## What you should do:
Your answer should reproduce every line of the material in which the word "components" occurs.

*** Source material ***

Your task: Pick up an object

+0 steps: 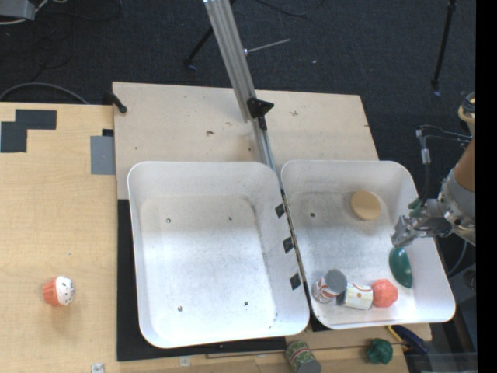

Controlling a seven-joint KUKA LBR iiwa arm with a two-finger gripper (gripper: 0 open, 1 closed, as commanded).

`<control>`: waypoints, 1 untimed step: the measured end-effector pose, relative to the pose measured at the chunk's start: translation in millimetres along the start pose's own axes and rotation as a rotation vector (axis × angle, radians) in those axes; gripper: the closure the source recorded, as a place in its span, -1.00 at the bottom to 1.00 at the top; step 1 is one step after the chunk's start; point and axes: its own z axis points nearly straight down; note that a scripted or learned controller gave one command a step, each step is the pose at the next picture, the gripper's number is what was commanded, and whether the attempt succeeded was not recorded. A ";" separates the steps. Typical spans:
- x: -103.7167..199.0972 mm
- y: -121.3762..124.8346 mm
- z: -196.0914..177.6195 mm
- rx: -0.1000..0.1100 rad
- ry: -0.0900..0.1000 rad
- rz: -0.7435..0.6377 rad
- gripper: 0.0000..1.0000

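Over on the far left we have a small red-and-white toy (58, 291) sitting alone on the wooden table (46, 208), well apart from everything else. Moving in, we reach the left bin (147, 208), white and speckled, lying on the pale bench board (186, 123). A metal rail (237, 57) slants down from the top and runs to the seam between the two bins.

Now the right bin (326, 181), and here we find the action. A tan disc (366, 205) lies in its upper part, on its own. Along the near wall we see a tight row: a white cup with red marks (322, 290), a grey piece (335, 279) touching it, a white cylinder (359, 295) on its side, and a red ball (385, 293) against that cylinder's right end. Below the bins, off the front edge, sit a dark can (299, 355) and a green lump (380, 351).

At the right rim we spot the gripper (411, 230), reaching in from the right, low over the bin's edge. Just beneath it is a dark green object (401, 266), teardrop shaped, its upper tip right at the gripper and its body resting against the bin's right wall. Whether the fingers are spread or pinched on that tip, we cannot tell: they are too small and cluttered to read.
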 end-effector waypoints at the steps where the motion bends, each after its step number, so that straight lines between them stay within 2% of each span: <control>1: -1.0 1.1 -52.7 -0.002 0.000 -0.001 1.00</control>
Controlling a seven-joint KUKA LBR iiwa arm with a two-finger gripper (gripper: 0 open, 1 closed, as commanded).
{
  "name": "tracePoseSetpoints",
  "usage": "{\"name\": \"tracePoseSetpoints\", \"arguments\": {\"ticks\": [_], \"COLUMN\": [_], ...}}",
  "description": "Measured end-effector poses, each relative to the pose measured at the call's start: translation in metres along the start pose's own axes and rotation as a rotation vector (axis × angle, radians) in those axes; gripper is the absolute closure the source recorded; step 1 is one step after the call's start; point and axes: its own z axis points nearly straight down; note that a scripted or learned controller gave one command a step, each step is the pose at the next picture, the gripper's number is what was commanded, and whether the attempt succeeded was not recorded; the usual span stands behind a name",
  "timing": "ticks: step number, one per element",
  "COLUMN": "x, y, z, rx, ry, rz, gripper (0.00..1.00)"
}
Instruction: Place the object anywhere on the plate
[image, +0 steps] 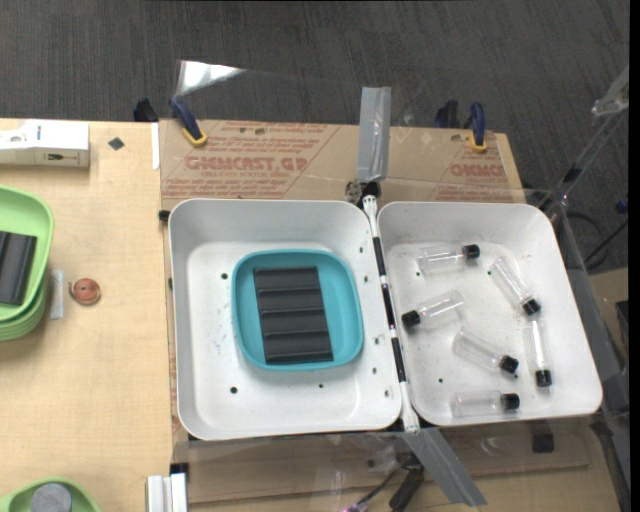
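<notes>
Six clear tubes with black caps lie scattered in the right bin (560, 250), from the nearest tube (484, 403) by the front wall to the farthest (448, 260), all right of the teal plate (245, 310) in the left bin (200, 400). No gripper to judge, so its state I cannot tell. Best bet, I'd say: take the middle tube (432, 311), clear of the walls, and lift well over the shared rim.

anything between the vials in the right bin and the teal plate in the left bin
Only the two bins' raised rims, meeting between them. The vials lie loose in the right bin; the teal plate already bears a black ridged insert.
</notes>
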Motion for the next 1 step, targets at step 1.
{"name": "tracePoseSetpoints", "arguments": {"ticks": [1], "x": [0.0002], "y": [-0.0001], "z": [0.0002], "rx": [0.0], "ry": [0.0], "rz": [0.0], "gripper": [0.0]}}
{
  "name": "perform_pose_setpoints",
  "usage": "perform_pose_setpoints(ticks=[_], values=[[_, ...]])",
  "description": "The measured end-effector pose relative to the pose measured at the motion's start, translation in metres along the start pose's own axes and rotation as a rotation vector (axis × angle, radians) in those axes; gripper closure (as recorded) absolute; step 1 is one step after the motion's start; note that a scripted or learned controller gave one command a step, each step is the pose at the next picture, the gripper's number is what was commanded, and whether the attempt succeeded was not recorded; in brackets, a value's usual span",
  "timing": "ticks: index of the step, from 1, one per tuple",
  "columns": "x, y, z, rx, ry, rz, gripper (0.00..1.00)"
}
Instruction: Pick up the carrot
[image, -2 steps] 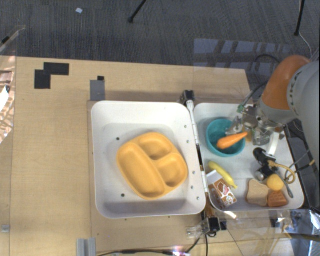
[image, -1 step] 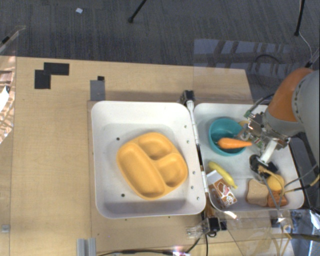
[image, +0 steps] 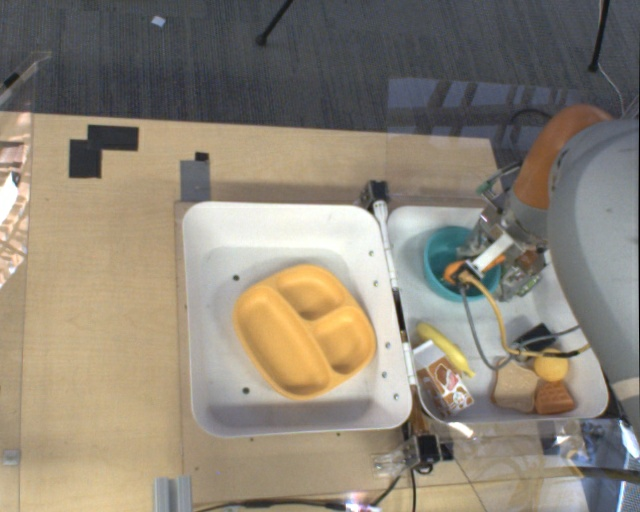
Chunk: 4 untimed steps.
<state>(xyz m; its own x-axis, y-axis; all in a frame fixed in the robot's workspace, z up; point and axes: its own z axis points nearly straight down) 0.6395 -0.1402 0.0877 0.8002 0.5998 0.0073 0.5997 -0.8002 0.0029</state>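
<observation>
The hand (image: 492, 262) is hovering over the teal bowl (image: 446, 262) in the right bin (image: 402, 232), upper right of frame, positioned for a downward grasp. The carrot (image: 457, 270) is lying inside that bowl, touching the fingertips; whether the hand is open or gripping cannot be determined.

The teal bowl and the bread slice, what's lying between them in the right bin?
In the camera view, between the teal bowl and the bread slice lies bare white bin floor, crossed by a yellow cable.
</observation>
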Motion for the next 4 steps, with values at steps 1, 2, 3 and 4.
perform_pose_setpoints(ticks=[1,2,3,4], values=[[0.001,0.003,-0.016,-0.004,0.001,-0.009,1.00],[0.001,0.002,-0.015,-0.004,0.001,-0.012,0.00],[0.022,-0.022,-0.003,-0.006,-0.002,-0.069,0.00],[0.029,-0.045,-0.003,-0.007,0.002,0.004,0.00]])
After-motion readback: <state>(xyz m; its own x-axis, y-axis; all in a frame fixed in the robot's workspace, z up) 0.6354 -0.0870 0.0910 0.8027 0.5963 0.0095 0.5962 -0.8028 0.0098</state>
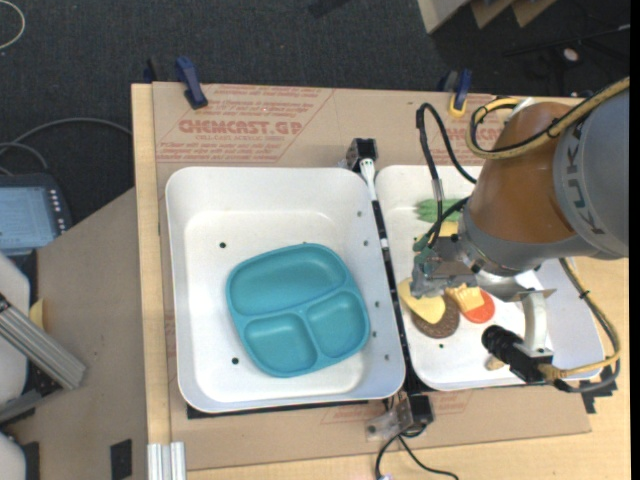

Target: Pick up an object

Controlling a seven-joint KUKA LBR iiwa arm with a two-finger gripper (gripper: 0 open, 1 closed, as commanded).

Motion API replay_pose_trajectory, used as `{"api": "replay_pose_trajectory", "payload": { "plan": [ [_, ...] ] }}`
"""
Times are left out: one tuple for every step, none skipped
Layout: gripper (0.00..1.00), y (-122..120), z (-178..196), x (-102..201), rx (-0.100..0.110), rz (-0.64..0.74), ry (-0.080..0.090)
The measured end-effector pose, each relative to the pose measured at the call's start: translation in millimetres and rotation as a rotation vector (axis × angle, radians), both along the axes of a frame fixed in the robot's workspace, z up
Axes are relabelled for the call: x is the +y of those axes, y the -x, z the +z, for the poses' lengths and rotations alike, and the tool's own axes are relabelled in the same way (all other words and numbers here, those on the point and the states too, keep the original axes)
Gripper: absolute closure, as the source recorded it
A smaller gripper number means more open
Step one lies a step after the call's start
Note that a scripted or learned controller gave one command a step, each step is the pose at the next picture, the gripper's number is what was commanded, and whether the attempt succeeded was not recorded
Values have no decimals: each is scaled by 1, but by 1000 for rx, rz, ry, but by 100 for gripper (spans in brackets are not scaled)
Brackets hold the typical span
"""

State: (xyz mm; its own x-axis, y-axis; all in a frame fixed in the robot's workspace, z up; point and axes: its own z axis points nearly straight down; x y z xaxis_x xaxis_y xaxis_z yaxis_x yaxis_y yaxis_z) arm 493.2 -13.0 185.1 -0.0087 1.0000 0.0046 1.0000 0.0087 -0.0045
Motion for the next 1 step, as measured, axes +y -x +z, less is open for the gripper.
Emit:
{"api": "replay_pose_trajectory", "payload": {
  "plan": [
    [100,14,43,73,-8,-1,2]
  ]
}}
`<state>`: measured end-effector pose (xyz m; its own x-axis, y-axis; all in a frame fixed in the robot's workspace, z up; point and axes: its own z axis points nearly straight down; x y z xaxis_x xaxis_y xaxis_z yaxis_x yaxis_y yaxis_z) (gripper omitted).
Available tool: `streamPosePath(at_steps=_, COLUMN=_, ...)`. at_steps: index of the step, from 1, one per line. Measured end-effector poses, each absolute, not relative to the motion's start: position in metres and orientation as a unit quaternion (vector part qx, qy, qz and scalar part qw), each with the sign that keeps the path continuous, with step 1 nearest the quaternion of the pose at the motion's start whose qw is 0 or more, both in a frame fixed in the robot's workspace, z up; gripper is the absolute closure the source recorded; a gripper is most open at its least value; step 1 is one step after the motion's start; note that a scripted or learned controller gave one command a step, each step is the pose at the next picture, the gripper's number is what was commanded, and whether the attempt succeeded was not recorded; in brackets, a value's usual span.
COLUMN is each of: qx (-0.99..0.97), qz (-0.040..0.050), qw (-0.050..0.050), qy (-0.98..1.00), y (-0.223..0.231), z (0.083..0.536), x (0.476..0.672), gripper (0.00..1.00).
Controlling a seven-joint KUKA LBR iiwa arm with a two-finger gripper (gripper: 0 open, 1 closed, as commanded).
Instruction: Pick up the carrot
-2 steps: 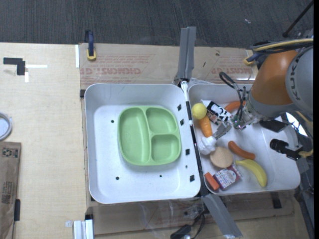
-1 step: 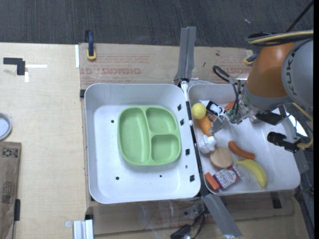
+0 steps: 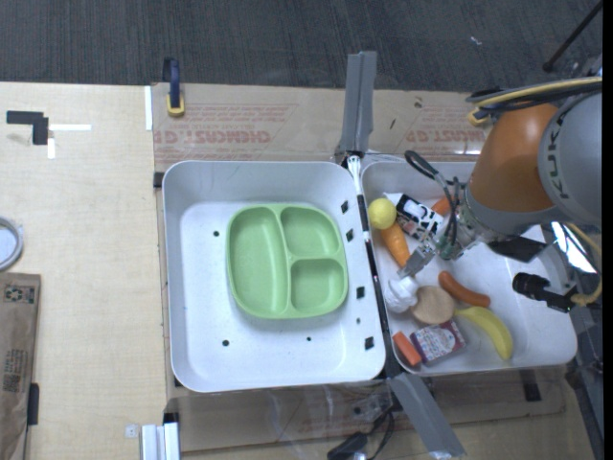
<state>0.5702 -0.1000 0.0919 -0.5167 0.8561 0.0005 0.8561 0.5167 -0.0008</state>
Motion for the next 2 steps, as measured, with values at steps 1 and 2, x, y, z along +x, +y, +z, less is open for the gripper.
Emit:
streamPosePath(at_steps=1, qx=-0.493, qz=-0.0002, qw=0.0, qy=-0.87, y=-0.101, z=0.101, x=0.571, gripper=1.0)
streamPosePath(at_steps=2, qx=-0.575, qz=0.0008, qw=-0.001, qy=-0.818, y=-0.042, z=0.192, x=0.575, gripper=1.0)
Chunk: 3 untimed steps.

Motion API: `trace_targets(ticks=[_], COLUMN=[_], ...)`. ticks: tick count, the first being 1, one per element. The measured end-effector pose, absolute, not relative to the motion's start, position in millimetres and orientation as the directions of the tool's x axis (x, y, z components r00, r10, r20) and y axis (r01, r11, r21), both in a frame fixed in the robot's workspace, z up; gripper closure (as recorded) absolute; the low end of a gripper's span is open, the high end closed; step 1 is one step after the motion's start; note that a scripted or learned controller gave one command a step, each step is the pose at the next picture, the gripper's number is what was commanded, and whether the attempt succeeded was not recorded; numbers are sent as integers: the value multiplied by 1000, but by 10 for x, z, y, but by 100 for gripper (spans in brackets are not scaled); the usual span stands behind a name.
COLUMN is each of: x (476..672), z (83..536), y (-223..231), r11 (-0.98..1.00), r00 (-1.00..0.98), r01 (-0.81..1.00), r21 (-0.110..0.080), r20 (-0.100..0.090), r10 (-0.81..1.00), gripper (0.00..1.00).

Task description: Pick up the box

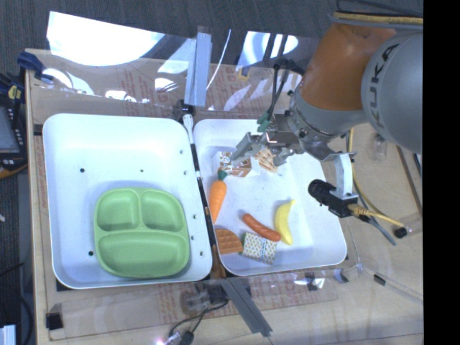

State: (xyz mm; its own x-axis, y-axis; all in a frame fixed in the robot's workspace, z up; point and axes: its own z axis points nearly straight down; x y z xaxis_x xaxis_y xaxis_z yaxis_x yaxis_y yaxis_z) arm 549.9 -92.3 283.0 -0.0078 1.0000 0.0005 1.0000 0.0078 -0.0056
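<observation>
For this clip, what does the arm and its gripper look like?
A bulky grey arm with a broad orange band and dark "KUKA" lettering. The small metal two-finger gripper is silvery grey, with thin dark cables running to it.

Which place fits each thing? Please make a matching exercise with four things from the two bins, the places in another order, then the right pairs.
Things:
1. green divided plate
2. carrot
3. banana
4. patterned box

Places:
A. right bin, near its front edge
B. left bin
C. right bin, beside the wall between the bins
D. right bin, right of the sausage

Pairs: 1-B, 2-C, 3-D, 4-A
</observation>
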Motion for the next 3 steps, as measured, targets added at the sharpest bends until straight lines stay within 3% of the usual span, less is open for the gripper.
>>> trace_targets(ticks=[1,2,3], x=[5047,5638,6253], z=[2208,1122,978], y=[-1492,-1556,-1378], r11=[-2,9,129], r00=[2,-9,-129], r01=[1000,1000,992], r21=[-5,-7,8], r20=[-1,0,-17], r10=[1000,1000,991], gripper=[0,0,0])
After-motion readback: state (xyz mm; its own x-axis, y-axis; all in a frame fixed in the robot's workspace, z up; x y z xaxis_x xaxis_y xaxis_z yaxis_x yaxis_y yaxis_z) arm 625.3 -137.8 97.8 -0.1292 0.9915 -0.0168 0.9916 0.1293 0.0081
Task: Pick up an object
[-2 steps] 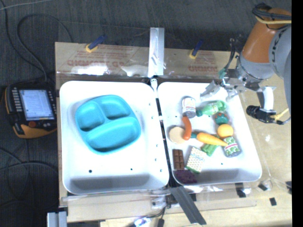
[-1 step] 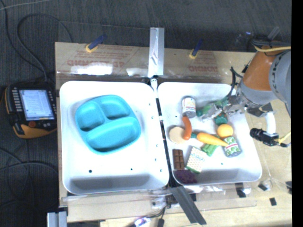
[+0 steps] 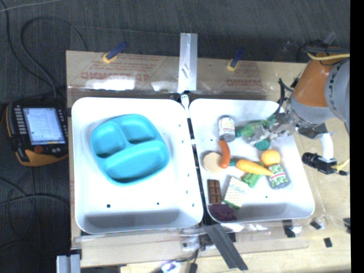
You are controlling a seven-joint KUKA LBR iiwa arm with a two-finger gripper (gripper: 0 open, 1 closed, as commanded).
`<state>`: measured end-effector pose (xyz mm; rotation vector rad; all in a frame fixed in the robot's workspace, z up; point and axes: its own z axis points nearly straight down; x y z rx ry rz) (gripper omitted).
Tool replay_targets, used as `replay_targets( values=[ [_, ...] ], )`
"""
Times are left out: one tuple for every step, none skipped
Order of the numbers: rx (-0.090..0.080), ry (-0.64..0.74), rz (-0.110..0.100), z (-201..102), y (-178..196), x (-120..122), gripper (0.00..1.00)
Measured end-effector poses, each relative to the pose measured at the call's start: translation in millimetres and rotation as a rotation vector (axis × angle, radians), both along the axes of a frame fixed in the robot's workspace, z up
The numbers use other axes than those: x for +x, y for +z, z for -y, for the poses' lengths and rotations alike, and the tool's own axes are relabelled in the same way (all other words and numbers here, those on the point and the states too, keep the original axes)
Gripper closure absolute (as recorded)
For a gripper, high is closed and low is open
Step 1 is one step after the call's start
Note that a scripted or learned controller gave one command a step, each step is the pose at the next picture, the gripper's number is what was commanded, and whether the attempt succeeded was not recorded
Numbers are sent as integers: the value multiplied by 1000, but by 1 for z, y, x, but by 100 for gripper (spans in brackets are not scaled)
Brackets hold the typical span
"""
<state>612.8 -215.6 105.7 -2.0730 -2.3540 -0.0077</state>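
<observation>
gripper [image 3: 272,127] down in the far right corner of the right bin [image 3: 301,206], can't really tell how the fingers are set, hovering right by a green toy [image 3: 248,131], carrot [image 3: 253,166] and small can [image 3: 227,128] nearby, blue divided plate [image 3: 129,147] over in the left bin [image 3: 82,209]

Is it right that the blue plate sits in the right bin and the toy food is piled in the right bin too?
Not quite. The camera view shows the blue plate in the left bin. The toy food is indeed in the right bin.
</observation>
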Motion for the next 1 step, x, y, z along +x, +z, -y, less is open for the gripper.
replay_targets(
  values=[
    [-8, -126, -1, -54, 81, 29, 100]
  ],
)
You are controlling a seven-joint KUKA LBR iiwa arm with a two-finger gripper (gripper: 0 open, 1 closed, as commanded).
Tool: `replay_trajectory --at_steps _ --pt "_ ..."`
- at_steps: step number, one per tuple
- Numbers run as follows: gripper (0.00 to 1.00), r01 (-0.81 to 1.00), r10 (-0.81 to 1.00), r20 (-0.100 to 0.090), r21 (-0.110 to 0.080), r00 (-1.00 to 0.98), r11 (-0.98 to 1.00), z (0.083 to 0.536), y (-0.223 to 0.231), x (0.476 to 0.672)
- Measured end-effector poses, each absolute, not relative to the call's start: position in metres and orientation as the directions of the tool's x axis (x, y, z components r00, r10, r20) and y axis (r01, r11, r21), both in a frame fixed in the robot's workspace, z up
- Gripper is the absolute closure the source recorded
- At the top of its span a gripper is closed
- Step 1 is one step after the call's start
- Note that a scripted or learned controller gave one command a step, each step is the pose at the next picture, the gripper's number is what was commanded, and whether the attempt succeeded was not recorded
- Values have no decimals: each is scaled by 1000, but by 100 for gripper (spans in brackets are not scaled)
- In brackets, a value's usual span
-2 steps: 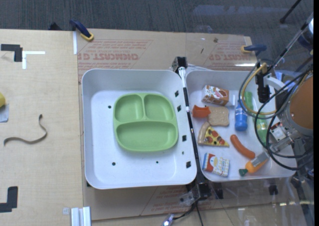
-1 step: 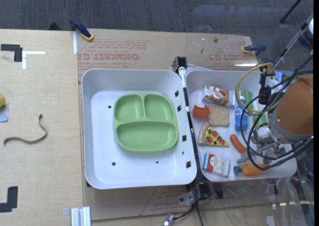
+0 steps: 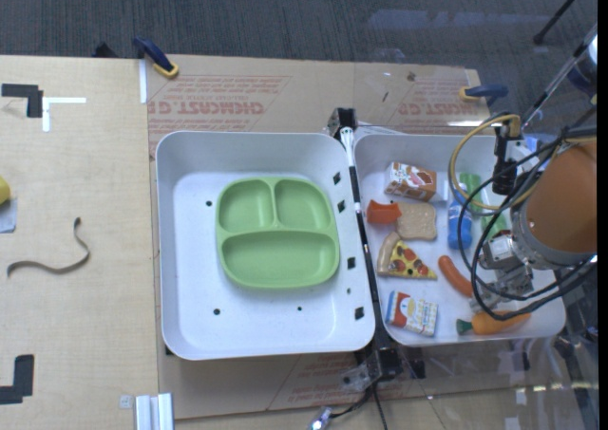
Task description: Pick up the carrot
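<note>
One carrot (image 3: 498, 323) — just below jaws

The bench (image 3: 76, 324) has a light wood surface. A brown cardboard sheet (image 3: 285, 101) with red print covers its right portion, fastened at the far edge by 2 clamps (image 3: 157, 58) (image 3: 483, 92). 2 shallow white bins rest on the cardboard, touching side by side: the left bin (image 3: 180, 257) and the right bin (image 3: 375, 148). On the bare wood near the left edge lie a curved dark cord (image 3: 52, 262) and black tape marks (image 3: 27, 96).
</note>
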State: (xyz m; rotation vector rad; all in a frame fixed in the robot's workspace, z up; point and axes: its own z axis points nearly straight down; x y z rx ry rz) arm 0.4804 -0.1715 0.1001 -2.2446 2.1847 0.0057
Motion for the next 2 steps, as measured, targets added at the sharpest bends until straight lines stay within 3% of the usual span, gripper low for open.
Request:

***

## Answer to the exercise:
Motion API: `trace_targets(ticks=[_], COLUMN=[_], ...)`. ticks: tick count, the first being 1, one per element. The measured end-effector pose, absolute, not relative to the motion's start, position in millimetres and orientation as the directions of the tool's x axis (x, y, z components r00, r10, r20) and y axis (r01, r11, r21), both in a frame fixed in the robot's workspace, z up; gripper closure (as recorded) absolute; the low end of a gripper's span is open, the high end closed; step 1 is one step after the motion's start; note that a scripted or learned controller gave one command a step, each step is the pose at the next picture, the gripper's number is what was commanded, and whether the attempt succeeded was not recorded; numbers are sent as integers: the value multiplied by 1000, but by 10 for x, z, y, but by 100 for gripper (spans in brackets are not scaled); the usual span stands behind a name.
- Measured end-effector poses, each absolute, not relative to the call's start: position in metres and orientation as the directions of the tool's x axis (x, y, z components r00, r10, r20) and y axis (r01, r11, r21), both in a frame fixed in the robot's workspace, z up

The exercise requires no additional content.